Application Scenarios

  • Internet
    Quickly and effectively mines valuable information from large and complex social networks.
    Figure 1 Internet


    • Friend, Commodity, and Information Recommendation

      Provides personalized and precise recommendations of friends, commodities, and information based on friend relationships, user profiles, behavior similarities, commodity similarities, and propagation paths.

    • User Grouping

      Groups users based on user profiles, behavior similarities, or friend relationships to facilitate precise user group management.

    • Abnormal Behavior Analysis

      Analyzes user behavior, partner relationships, and account/IP login information to detect abnormal behavior, minimizing losses due to fraud.

    • Public Opinion and Social Listening

      Identifies opinion leaders and hot topics by analyzing propagation paths and friend relationships, and enhances the quality of public opinion analysis.

  • Knowledge Graph
    GES-based knowledge graphs integrate various kinds of heterogeneous data, supporting larger graph scales and delivering higher performance.
    Figure 2 Knowledge graph


    • Massive Storage

      Integrates and stores heterogeneous data as vertices and edges in billion-scale graphs.

    • Quick Correlation Query

      Optimized to process thousands of graph queries, returning accurate results within seconds.

    • Knowledge Classification

      Combines similar knowledge points based on graph-based analysis and computing to implement knowledge disambiguation.

    • Learning Path Identification and Recommendation

      Identifies and recommends learning paths based on learning relations of knowledge points.

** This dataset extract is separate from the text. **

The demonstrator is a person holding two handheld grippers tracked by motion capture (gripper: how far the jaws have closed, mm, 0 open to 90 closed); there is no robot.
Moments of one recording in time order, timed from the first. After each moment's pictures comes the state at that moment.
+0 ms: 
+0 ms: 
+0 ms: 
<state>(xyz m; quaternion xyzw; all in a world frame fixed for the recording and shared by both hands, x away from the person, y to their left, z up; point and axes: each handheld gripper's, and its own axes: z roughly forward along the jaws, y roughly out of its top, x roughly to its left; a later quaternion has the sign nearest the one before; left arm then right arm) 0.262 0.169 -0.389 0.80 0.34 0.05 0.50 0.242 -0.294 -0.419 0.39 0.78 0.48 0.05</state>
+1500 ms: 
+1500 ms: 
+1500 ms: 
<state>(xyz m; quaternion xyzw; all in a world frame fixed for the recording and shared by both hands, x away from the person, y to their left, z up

  • Financial Risk Control
    GES graph queries help detect fraudulent user behavior, minimizing potential financial risks.
    Figure 3 Financial risk control


    • Real-time Fraud Detection

      Identifies users who share the same personal information such as email addresses or IP addresses and highlights cases of known or potential fraud.

    • Group Detection

      Groups users based on interpersonal relationship analysis to identify abnormal groups.

    • Missing Person Tracking

      Tracks the missing person based on various relationships.

  • Urban Industry
    Assists customers in adjusting the pressure and balancing loads of urban roads or pipelines (such as water, gas, power, and oil pipelines) to facilitate refined control over traffic networks and pipelines.
    Figure 4 Urban industry


    • Pipeline Pressure Adjustment

      Assists in analyzing the traffic pressure of the entire pipeline network based on the real-time pipeline monitoring data.

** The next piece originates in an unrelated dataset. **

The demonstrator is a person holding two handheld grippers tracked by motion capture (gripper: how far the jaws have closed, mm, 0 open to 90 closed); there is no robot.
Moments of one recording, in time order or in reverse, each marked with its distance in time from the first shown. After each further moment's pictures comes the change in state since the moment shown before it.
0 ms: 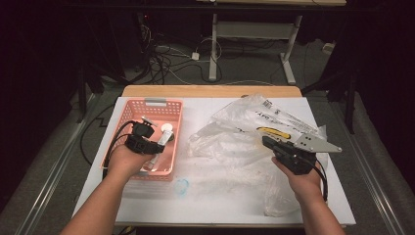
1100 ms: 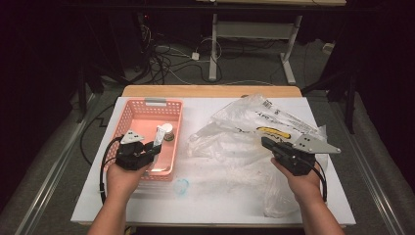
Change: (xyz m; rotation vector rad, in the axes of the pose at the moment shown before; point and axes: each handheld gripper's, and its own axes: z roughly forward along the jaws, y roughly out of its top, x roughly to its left) left arm -0.014 -0.057 -0.012 -0.419 0.022 0.037; right arm 0.003 0.000 0.000 0.003 0.004 -0.009
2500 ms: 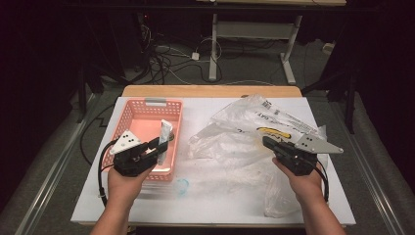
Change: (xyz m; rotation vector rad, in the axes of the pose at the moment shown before) left arm -0.038 0.013 -0.037 -0.225 -0.121 0.054; right arm -0.002 0.002 -0.003 -0.010 0.001 -0.002
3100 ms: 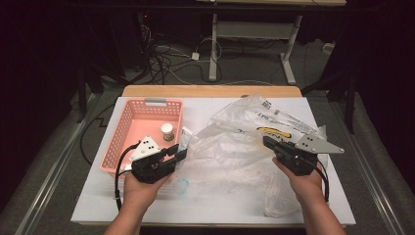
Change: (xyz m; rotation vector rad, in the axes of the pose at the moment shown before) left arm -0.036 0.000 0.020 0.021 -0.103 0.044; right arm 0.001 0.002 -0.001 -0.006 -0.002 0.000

    • Urban Road Network Control

      Conducts traffic congestion analysis for the entire urban road network according to the traffic, road network, and intersection monitoring information to assist in signal light control.

    • Route Planning

      Helps plan routes based on person and vehicle requests in real time, improving the seat occupancy rate and reducing operation costs.

  • Enterprise IT
    Provides intelligent device monitoring and management for your entire network and IT infrastructure.
    Figure 5 Enterprise IT


    • Network Planning

      Facilitates network planning by determining network impact due to faulty nodes and recommending backup routers for nodes bearing heavy loads.

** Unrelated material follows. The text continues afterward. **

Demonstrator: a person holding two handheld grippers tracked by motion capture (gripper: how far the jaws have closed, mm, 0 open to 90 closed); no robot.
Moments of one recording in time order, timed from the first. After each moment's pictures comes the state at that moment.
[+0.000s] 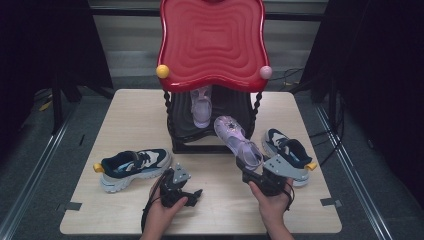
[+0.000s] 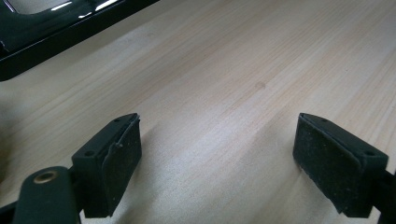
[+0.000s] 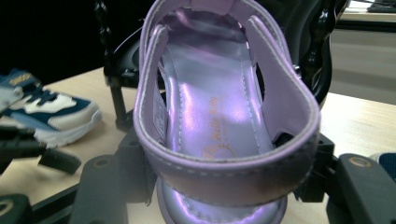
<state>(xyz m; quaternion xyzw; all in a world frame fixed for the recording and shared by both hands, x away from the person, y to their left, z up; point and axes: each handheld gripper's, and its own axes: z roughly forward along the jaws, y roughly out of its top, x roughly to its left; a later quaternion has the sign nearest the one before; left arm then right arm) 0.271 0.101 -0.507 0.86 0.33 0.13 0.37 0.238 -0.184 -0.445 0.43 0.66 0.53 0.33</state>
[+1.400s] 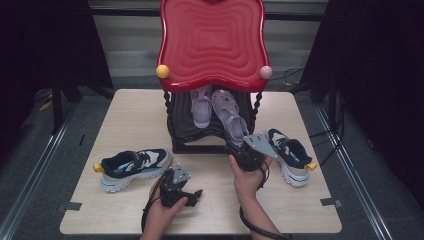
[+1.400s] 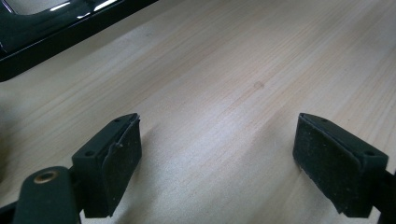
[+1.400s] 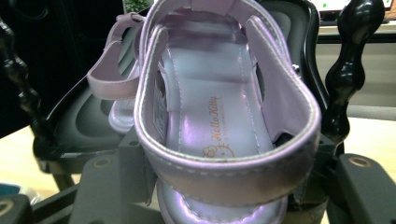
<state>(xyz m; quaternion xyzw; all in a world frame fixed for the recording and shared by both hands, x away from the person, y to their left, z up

    • Fault Cause Analysis

      Quickly locates the root cause of any network or infrastructure fault.

    • IT Infrastructure Management

      Provides visual relationships of network devices, including device and resource statuses, for more efficient O&M.


  • Extensive Algorithms

    Supports the PageRank, K-core, Shortest Path, Label Propagation, Triangle Count, and Link Prediction algorithms.

  • Visualized Graph Analysis

    Provides wizard-based exploration environment and visualized query results.

  • Query/Analysis APIs

    Provides APIs for graph query, metrics statistics, Gremlin query, graph algorithms, and graph and backup management.

  • Compatibility

    Compatible with open source Apache TinkerPop Gremlin 3.3.0.

  • Graph Management

    Provides the GES overview, graph management, graph backup, and metadata management functions.